La vicenda umbra, con la spaccatura della minoranza e il ritiro del candidato veltroniano Mauro Agostini dalla corsa alle primarie, ha lasciato evidentemente un solco profondo all'interno della minoranza. Anche l'appoggio di Franceschini e dei franceschiniani alla candidatura di Massimo D'Alema a presidente del Copasir è stata mal vista dai veltroniani. Ora, con Franceschini che assicura lealtà a Bersani e con Piero Fassino che sta lentamente tornando verso il segretario dopo averlo contrastato nel periodo congressuale (per non parlare delle manovre di avvicinamento di Giuseppe Fioroni e degli ex popolari che al congresso erano contro Bersani), Veltroni rischia di restare isolato. E i suoi non escludono una "corrente" autonoma: il lancio della sua fondazione "Democratica" è stato rimandato proprio in vista di un chiarimento con Franceschini.

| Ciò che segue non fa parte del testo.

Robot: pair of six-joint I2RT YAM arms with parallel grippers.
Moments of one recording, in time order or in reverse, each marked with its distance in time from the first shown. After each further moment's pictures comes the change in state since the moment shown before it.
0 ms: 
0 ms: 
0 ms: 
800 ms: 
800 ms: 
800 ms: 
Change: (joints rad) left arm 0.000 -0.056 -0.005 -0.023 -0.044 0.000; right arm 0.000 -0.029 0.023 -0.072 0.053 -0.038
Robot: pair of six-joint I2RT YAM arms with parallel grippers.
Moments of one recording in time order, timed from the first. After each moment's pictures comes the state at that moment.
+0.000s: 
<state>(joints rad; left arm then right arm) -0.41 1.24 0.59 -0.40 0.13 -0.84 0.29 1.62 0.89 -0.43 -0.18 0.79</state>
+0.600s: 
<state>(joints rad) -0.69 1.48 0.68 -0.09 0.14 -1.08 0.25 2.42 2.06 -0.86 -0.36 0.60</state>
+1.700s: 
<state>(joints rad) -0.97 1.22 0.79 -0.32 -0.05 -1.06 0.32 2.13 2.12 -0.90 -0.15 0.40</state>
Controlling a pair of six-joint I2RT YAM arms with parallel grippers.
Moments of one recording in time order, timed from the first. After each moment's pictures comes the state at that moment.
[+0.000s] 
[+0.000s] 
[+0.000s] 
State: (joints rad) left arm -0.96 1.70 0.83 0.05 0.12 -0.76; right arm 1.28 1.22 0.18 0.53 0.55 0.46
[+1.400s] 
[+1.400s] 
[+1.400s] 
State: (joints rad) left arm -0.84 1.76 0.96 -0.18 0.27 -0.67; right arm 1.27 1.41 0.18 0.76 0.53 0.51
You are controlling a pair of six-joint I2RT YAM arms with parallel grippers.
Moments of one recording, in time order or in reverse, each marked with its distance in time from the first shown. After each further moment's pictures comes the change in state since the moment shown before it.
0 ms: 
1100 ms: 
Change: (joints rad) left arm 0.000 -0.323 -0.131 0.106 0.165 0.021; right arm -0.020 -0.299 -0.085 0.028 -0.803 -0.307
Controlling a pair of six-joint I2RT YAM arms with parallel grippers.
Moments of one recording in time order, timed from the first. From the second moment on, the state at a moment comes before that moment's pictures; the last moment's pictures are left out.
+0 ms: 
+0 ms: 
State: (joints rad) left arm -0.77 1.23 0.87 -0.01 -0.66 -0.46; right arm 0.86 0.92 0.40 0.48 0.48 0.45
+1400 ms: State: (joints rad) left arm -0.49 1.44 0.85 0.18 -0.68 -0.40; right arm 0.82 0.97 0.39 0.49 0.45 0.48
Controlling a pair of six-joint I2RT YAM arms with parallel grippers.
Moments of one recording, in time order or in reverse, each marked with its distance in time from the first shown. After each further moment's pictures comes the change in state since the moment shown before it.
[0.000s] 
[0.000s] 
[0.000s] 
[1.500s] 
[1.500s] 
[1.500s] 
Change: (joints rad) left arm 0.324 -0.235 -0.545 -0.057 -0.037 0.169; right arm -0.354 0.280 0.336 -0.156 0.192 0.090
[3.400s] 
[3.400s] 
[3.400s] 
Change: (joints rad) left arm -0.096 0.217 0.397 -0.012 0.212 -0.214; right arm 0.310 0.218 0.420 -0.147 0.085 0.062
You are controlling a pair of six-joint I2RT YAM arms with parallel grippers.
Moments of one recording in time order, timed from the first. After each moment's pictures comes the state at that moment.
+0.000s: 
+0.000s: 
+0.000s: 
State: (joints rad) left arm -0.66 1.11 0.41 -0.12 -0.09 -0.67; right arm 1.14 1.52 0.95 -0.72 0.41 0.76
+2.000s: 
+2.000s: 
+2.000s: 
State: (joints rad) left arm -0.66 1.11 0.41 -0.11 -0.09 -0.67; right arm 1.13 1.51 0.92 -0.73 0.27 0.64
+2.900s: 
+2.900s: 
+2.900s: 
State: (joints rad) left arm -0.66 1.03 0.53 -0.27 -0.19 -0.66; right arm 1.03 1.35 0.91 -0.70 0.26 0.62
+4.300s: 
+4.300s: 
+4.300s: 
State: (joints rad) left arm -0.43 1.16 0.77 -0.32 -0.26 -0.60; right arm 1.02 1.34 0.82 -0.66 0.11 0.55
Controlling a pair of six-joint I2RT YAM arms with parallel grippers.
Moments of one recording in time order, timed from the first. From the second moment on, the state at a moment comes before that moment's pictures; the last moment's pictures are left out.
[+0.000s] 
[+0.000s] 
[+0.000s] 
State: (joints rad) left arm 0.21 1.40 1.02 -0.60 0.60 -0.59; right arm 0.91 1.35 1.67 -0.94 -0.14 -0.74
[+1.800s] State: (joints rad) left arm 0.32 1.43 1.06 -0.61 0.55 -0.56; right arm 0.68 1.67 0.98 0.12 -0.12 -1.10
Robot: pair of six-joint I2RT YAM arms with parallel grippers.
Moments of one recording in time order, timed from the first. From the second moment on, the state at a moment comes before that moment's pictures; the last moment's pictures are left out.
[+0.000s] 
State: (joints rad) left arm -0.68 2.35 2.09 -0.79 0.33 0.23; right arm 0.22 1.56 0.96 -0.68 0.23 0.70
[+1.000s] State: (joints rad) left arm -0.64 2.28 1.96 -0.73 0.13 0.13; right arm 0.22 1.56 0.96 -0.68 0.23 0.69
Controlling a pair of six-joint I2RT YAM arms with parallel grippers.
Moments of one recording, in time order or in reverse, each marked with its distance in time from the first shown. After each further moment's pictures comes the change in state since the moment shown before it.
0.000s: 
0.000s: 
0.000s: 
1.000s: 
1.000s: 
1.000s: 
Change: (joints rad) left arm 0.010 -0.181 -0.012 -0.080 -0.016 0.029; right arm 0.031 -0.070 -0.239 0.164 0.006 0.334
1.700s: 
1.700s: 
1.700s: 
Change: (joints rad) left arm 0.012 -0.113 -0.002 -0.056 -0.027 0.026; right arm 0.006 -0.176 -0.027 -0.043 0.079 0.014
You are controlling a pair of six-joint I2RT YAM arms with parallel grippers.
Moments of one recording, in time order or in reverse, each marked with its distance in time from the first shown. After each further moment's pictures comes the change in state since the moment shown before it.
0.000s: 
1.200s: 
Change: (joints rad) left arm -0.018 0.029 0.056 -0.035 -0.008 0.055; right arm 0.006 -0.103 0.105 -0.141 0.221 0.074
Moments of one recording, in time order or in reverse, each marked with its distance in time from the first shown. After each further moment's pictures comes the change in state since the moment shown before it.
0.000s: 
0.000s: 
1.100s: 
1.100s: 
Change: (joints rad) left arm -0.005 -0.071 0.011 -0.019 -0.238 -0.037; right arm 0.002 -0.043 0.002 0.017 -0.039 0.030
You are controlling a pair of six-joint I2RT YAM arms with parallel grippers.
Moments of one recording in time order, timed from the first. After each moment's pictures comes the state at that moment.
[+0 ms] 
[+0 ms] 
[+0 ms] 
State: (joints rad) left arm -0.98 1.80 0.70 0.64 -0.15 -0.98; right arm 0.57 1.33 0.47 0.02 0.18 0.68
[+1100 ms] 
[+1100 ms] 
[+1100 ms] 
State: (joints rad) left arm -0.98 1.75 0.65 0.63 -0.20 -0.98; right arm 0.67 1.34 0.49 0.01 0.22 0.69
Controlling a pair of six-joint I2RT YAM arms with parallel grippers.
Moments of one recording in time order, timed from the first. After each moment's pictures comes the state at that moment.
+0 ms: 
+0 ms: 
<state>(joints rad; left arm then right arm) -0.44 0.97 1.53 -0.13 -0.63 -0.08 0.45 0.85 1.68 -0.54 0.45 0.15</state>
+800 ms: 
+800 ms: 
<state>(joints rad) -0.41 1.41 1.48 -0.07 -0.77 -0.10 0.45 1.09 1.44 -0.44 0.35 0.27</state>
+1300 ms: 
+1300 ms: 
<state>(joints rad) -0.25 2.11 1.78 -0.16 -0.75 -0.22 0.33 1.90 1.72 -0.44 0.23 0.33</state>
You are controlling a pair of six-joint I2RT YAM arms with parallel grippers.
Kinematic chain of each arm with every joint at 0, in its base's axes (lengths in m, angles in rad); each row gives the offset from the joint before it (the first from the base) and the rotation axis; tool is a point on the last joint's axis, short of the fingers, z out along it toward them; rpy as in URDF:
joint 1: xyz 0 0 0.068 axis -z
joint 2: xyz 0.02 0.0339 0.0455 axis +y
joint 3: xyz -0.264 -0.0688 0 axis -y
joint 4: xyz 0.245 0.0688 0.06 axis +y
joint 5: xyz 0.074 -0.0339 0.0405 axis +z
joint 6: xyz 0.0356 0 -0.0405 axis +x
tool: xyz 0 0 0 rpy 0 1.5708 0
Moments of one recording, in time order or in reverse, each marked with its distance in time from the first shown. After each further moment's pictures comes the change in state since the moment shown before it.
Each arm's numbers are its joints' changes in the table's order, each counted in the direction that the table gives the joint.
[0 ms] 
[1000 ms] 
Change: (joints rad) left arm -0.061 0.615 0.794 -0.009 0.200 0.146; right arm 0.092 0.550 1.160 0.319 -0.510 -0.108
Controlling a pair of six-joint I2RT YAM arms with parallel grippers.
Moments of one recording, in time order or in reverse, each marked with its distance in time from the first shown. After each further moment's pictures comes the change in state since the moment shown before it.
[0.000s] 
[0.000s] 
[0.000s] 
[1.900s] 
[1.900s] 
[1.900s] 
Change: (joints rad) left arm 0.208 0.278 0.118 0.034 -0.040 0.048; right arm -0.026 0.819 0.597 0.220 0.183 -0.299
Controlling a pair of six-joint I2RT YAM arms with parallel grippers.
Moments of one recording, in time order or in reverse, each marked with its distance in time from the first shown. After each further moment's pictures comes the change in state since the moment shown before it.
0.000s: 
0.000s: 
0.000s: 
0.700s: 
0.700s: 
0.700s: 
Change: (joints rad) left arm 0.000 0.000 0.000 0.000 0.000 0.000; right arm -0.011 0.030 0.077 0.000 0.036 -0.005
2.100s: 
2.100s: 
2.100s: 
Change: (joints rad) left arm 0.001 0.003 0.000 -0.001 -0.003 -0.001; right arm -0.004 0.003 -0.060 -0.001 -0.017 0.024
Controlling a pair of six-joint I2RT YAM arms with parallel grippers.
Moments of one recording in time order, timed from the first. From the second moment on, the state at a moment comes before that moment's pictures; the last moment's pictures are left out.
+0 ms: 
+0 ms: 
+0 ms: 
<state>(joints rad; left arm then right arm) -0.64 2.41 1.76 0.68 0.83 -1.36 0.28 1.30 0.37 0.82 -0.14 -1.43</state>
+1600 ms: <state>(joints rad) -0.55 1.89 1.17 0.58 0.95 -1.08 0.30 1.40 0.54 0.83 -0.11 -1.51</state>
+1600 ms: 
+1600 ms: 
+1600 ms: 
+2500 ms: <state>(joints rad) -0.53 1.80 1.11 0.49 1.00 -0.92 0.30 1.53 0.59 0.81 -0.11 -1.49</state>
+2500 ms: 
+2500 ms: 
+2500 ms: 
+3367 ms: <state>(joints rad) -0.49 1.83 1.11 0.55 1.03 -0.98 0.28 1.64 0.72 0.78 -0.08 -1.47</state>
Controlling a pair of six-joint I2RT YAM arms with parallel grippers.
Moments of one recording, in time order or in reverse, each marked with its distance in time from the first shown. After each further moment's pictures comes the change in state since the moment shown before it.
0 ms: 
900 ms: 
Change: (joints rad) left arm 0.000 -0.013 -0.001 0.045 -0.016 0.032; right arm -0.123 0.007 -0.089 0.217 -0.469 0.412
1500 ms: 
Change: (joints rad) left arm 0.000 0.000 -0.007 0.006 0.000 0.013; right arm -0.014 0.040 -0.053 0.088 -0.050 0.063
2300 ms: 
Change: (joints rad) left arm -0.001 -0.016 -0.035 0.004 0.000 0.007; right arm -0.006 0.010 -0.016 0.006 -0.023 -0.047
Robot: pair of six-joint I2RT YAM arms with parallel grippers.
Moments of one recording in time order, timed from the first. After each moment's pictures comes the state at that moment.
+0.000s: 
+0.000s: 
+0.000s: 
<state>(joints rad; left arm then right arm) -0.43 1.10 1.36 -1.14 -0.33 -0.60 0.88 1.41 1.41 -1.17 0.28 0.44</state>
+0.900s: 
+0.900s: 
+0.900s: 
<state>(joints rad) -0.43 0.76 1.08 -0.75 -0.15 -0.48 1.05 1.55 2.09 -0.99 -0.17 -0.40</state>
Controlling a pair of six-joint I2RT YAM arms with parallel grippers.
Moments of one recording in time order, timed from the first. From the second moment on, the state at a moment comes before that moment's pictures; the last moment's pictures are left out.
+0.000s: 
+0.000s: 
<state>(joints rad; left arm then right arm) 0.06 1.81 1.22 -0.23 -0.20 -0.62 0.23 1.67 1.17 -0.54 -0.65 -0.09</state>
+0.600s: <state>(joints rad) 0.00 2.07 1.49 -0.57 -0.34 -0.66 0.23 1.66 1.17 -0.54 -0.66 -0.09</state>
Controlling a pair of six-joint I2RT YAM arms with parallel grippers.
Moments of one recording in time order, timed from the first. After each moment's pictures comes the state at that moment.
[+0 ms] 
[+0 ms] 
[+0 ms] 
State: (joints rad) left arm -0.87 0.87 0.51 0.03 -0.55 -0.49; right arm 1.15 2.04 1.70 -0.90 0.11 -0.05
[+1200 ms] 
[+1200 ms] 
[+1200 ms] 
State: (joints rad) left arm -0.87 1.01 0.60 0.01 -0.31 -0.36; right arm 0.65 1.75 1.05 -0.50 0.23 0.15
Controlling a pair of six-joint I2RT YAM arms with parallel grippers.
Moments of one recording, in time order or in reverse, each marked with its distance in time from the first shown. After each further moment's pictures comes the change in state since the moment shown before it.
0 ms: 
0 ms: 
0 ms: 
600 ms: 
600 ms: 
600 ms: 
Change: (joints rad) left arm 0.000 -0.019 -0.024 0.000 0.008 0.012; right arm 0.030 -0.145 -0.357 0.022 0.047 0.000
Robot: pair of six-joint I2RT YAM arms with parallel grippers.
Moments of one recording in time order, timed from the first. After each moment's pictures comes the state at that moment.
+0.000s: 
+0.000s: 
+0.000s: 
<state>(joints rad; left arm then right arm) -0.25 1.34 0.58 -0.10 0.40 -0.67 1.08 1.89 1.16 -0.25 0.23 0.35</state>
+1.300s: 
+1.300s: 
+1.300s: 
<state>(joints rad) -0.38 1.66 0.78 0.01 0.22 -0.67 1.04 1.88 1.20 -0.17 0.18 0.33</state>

Quello che occorrerebbe per ridare slancio al partito lo spiega un veltroniano doc come Walter Verini, consigliere politico del fondatore del Pd: «La sola politica del risiko delle alleanze non può comporre le difficoltà – dice – Certamente dobbiamo lavorare per un raccordo molto stretto tra tutte le forze di opposizione. Ma una cosa è dialogare con gli altri da una posizione di forza, un'altra è dialogare da figli di un dio minore. La società è come uno stadio – è la metafora di Verdini – e noi dobbiamo parlare a tutto lo stadio per convincerne la maggioranza, non solo alle curve. Ricordiamo la vocazione maggioritaria? Ecco». Per i veltroniani le ultime vicende, a cominciare dalla disfatta delle primarie pugliesi, «hanno dimostrato che puntare tutto sull'accordo con l'Udc è quantomeno rischioso». Su questo sarà battaglia il giorno dopo la chiusura delle urne. «Non ci saranno spargimenti di sangue – spiega ancora Verdini – ma occorre una riflessione su quanto fatto negli ultimi mesi».
Certo, se "Area democratica" si dovesse sfaldare e Franceschini dovesse formalizzare nei prossimi giorni il suo avvicinamento a Bersani, per Veltroni tutto diventerebbe più difficile.